→ **INPUT MATERIAL**:
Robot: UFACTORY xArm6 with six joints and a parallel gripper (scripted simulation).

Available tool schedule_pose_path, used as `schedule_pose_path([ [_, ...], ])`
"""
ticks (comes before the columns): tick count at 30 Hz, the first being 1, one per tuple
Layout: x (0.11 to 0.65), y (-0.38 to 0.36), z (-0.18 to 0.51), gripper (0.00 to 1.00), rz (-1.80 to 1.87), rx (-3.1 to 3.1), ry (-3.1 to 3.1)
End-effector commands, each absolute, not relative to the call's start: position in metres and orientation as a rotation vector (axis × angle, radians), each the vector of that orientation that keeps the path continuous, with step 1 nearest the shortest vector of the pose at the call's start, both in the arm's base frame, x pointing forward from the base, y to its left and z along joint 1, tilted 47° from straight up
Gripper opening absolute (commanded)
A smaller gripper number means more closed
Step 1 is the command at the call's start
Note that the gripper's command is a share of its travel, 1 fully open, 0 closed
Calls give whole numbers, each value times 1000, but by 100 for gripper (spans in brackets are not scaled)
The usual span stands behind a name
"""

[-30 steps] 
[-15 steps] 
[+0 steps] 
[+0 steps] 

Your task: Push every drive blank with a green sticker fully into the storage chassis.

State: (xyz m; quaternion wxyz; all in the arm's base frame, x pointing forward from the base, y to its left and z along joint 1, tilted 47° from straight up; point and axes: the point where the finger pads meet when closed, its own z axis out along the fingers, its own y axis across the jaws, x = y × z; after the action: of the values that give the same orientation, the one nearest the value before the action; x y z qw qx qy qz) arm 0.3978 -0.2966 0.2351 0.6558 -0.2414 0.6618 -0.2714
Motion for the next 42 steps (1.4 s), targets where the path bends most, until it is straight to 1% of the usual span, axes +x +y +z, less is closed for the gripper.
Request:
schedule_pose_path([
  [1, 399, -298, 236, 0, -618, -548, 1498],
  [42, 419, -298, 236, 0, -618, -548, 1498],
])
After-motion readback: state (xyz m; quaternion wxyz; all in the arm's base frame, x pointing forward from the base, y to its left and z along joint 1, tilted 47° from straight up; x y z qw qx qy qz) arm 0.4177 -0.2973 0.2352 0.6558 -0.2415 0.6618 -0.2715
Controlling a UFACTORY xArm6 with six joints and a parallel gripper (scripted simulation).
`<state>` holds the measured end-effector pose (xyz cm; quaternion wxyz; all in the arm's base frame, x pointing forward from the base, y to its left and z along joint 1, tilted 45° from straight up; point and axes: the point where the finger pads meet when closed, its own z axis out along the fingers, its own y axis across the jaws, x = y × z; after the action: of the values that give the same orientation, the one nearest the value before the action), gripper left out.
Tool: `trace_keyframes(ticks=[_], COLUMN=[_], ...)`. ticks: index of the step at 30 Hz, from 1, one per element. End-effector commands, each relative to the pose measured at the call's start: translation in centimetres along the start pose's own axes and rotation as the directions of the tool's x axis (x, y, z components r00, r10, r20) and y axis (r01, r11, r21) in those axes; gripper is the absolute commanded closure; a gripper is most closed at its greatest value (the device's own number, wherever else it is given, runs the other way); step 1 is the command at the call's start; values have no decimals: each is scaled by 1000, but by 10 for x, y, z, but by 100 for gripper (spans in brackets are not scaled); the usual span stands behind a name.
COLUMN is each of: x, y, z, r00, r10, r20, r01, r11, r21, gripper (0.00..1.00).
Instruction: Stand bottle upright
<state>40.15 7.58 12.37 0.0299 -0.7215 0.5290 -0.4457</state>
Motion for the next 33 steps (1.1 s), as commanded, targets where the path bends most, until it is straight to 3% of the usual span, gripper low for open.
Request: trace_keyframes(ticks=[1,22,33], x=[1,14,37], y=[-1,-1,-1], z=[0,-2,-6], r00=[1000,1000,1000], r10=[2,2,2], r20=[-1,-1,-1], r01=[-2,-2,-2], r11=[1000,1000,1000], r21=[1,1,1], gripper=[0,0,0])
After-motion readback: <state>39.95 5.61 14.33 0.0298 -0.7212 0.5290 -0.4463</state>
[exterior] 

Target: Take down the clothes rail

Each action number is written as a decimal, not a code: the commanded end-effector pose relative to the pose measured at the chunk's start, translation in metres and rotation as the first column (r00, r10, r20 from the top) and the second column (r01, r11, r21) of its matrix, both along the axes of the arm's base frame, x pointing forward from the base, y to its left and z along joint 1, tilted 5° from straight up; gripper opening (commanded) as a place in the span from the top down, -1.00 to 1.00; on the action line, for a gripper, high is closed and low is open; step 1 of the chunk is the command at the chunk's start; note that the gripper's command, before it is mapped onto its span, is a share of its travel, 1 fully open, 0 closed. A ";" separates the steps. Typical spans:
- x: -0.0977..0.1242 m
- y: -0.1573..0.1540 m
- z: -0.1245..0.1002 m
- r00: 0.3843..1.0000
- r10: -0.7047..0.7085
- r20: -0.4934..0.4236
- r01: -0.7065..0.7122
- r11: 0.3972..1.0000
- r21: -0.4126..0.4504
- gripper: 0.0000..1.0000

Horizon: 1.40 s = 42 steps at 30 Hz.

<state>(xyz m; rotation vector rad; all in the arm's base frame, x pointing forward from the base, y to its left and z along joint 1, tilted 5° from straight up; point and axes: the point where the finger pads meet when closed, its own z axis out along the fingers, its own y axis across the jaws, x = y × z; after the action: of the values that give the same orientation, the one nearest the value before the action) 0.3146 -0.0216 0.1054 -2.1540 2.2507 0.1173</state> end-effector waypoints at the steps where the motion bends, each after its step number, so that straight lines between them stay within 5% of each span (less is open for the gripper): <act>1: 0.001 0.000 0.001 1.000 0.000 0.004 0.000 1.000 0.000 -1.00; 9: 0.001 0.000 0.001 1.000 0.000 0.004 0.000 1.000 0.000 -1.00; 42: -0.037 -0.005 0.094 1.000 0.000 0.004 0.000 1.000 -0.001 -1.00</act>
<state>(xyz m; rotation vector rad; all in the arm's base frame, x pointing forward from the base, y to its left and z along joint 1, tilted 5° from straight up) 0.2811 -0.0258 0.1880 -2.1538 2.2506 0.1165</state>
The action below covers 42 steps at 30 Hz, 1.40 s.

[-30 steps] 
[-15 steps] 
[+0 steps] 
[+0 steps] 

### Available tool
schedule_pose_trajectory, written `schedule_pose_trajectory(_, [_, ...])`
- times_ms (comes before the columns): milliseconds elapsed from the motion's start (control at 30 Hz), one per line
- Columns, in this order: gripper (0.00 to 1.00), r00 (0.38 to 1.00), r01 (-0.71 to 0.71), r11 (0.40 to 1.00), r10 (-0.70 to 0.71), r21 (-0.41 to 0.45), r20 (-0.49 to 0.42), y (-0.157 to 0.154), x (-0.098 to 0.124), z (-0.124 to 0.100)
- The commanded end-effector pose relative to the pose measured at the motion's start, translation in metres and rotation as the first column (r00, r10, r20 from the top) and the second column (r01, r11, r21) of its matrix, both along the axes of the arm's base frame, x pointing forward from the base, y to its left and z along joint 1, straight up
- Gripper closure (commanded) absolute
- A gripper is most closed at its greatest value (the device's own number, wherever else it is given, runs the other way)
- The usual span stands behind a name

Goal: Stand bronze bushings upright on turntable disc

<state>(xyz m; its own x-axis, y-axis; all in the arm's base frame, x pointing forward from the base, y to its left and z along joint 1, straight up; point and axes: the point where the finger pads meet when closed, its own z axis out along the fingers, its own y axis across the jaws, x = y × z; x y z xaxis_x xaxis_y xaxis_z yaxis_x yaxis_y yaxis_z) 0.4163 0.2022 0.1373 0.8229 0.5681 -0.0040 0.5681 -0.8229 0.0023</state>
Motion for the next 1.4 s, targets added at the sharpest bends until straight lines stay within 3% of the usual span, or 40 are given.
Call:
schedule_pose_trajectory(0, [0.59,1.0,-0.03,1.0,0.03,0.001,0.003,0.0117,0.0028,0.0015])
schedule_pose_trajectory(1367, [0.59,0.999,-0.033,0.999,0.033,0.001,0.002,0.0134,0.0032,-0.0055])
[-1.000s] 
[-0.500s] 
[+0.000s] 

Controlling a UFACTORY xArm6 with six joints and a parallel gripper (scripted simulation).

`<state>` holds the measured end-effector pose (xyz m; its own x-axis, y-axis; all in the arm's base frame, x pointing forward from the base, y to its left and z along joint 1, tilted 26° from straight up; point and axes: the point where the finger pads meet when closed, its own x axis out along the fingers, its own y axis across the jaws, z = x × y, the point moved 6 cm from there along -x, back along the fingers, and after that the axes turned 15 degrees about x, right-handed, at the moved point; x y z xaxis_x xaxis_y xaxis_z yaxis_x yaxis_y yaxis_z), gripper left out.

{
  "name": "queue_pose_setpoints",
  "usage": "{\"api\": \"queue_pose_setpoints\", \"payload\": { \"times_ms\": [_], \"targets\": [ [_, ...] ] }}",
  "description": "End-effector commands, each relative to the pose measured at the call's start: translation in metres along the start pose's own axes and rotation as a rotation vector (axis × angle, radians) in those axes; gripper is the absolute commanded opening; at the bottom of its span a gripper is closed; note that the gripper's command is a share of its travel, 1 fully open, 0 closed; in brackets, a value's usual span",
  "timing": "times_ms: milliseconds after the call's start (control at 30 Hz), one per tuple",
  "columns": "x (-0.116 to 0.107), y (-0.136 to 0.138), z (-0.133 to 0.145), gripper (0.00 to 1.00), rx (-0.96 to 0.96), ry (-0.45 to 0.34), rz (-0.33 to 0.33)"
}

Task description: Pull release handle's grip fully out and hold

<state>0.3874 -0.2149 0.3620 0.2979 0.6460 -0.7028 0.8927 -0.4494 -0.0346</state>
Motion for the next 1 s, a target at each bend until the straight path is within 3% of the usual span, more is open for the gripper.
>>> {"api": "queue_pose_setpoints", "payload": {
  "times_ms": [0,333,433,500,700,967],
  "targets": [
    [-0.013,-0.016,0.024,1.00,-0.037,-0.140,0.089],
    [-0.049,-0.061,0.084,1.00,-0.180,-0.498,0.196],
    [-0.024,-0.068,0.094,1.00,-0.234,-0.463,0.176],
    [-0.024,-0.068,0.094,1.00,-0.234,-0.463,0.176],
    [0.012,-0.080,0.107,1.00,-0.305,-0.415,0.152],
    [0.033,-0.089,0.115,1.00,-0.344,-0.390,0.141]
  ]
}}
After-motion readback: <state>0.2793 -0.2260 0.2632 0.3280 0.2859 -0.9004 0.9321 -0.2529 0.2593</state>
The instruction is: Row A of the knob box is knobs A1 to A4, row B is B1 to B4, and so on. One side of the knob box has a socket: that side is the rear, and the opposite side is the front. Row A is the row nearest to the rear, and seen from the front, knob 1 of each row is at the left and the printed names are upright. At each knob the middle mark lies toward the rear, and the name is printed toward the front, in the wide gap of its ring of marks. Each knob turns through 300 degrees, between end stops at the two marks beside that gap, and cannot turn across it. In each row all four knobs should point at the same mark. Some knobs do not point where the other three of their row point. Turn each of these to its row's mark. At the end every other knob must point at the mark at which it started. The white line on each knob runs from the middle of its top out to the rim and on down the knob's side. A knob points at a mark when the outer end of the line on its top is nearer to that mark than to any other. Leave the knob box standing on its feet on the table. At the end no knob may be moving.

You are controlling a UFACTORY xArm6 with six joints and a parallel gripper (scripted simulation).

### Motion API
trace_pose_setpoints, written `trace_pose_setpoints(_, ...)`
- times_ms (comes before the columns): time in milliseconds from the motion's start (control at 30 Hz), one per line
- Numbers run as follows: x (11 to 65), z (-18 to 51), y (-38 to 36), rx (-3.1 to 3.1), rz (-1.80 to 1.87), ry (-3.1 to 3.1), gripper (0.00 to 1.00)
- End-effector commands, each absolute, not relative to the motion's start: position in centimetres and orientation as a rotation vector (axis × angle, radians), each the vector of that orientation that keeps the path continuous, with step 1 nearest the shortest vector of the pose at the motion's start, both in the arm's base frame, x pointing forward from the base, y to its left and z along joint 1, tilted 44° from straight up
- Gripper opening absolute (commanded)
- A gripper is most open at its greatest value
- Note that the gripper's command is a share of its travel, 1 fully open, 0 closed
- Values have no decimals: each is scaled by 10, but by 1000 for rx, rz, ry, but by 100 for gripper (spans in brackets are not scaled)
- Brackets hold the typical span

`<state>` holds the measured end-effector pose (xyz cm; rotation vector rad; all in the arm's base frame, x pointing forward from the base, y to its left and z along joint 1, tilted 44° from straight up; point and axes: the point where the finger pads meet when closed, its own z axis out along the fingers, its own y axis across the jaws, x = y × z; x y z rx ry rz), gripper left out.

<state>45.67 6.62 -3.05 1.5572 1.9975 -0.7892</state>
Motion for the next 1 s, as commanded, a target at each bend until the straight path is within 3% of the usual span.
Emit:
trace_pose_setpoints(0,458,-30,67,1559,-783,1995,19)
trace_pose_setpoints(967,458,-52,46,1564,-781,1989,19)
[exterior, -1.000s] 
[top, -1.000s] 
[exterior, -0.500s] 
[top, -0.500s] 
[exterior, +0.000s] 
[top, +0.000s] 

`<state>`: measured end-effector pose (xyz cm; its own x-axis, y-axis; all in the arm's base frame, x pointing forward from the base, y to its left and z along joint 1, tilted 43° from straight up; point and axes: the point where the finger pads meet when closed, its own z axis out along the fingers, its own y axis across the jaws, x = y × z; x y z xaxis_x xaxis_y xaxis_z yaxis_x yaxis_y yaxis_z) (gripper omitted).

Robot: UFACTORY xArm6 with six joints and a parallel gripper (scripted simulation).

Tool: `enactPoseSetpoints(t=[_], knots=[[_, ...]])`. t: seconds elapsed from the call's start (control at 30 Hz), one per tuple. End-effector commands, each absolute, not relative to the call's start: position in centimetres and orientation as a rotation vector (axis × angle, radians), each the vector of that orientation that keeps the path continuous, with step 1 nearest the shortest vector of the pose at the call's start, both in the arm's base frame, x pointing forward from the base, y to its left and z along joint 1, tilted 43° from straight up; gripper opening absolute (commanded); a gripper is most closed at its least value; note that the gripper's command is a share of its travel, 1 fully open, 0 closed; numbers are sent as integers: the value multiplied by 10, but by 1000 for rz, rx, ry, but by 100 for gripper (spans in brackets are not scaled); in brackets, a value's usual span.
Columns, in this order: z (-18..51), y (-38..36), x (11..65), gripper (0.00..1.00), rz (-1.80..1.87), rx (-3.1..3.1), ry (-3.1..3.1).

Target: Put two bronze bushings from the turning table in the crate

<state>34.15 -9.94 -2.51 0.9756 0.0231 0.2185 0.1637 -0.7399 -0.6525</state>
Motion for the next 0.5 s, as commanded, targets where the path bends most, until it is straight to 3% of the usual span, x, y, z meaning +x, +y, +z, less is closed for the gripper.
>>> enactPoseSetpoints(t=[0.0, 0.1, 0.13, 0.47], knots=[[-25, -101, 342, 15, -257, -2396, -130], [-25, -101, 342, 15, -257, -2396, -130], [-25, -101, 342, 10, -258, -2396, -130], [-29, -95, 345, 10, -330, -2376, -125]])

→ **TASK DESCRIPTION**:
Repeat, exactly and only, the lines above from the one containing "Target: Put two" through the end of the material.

→ **YOUR SOLUTION**:
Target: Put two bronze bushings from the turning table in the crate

<state>34.15 -9.94 -2.51 0.9756 0.0231 0.2185 0.1637 -0.7399 -0.6525</state>
Motion for the next 0.5 s, as commanded, targets where the path bends most, until it is straight to 3% of the usual span, x, y, z meaning +x, +y, +z, less is closed for the gripper.
>>> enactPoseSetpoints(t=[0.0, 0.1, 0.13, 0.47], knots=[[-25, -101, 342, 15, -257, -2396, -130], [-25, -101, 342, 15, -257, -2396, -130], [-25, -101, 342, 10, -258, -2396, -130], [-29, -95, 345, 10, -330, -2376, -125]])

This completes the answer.